▸ **WHAT NEEDS TO BE DONE**
Output every line below exactly, please, omitting pictures.

▸ **DATASET CONTENT**
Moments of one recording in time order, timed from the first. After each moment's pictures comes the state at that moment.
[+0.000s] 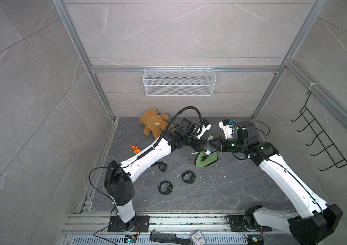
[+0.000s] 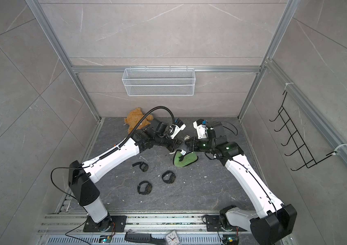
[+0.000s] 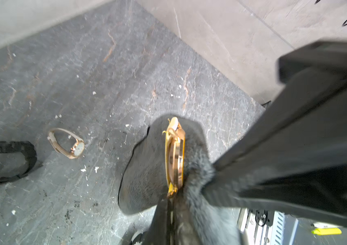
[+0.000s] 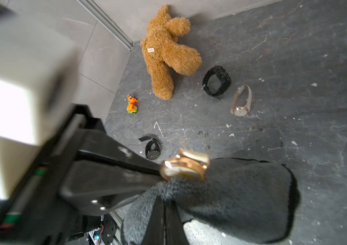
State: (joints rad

▸ **EXPECTED ANSWER**
Moments of one recording in time order, timed from the first. After each moment's pictures comes the state at that moment.
[+0.000s] 
[+0.000s] 
[+0.000s] 
[+0.000s] 
State: (joints rad

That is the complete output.